I like the name Chloe out of your two choices, but i think the name Pearl REALLY suits her as Austins mummy said


----------



## CooperChi (Dec 16, 2004)

Oh wow, she's gorgeous! Her and Sera will be so cute together!

I vote Chloe for sure!


----------



## Kurrazie (Oct 12, 2004)

I love the name Pearl, as well, but shes not pure white and i beleive she'll most likely get darker as she gets older 

We've decided to go with Chloe 

:wave: Thanks for the name suggestions!


----------



## berenicevlz (Nov 19, 2005)

She is so cute!


----------



## Kristin (Nov 12, 2004)

Oh Wendy she is such a little doll!! I loooove her!! Just like I love Sera . I like the name Trinity .


----------



## Jessie (Dec 4, 2005)

She is so adorable and sooo tiny!

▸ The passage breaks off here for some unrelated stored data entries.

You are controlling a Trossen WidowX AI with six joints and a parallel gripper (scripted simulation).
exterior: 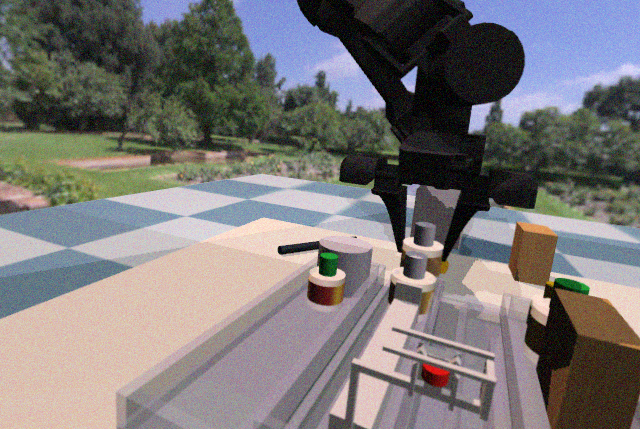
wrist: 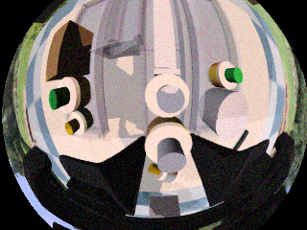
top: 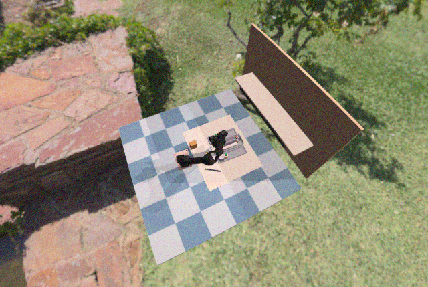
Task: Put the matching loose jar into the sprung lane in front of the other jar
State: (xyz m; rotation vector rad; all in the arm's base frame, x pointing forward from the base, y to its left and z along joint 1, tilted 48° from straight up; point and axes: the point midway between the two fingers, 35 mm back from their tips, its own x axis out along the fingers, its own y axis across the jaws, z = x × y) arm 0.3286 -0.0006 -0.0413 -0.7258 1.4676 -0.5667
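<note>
Right now the grey cylinder is 80 mm to the right of my gripper tip, 30 mm ahead of it and 20 mm below it. From my gripper tip the other things lie so: black rod: 160 mm to the right, 80 mm behind, 40 mm below.
</note>
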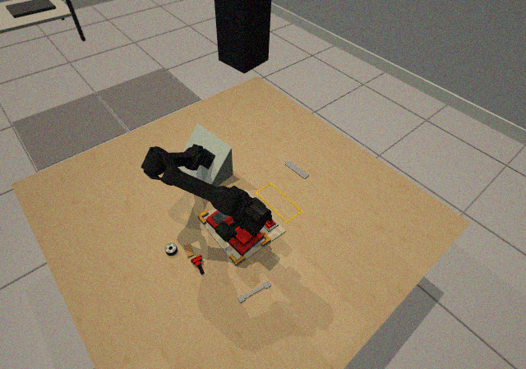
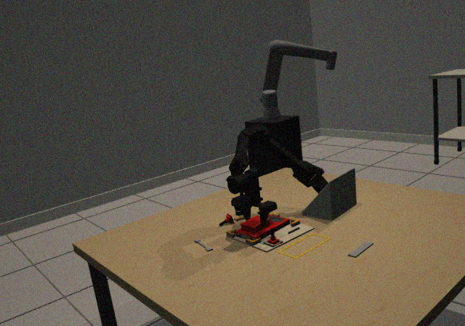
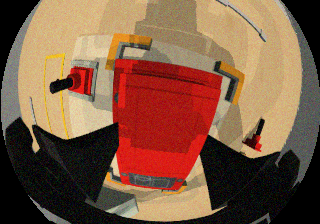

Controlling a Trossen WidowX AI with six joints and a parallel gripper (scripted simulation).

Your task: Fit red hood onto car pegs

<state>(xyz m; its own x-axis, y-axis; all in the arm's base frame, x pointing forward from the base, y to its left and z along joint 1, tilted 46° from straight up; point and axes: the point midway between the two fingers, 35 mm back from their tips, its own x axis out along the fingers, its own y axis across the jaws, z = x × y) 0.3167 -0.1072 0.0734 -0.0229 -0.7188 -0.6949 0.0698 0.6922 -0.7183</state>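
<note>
My gripper tip is now 1 cm below the hood. The rest, counted from my gripper tip: grey bar (17 cm ahead, 12 cm to the right, 4 cm below); then wheel (15 cm behind, 21 cm to the right, 3 cm below); then tan block (10 cm behind, 17 cm to the right, 4 cm below).
</note>
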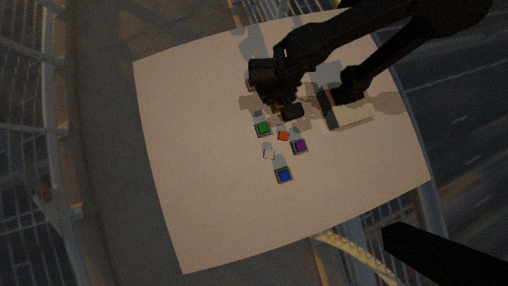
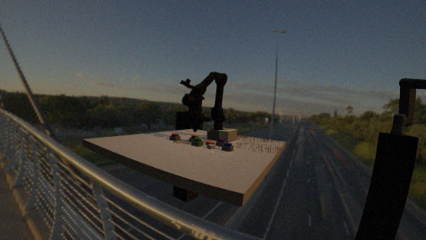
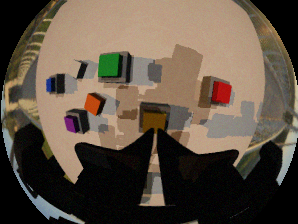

Congrats!


----------



## ChicaDee (Dec 3, 2005)

I soooo envy you! Chloe is too sweet for words :love7: 
I can't stop myself from scrolling thru the pics again and again... :happy3:


----------



## mychisangel (May 6, 2005)

She's just adorable and I've always liked the name Chloe! :lol:


----------



## Kurrazie (Oct 12, 2004)

I'm glad everyone likes her!!  :wave:


----------



## *Monster's Mum* (Aug 22, 2005)

Just seen the pics..she's adorable!!!! I think she looks like a chloe, or an angel!!!!! :wave:


----------



## AEROMarley1983 (Sep 12, 2005)

She's adorable!! SOOOOO cute!! Tito slept a lot too when he first got home. Just comes with the territory.  Puppies sleep a lot. Did you know that the smaller the animal, the more sleep it requires? Rats require 20 hours a day!!


----------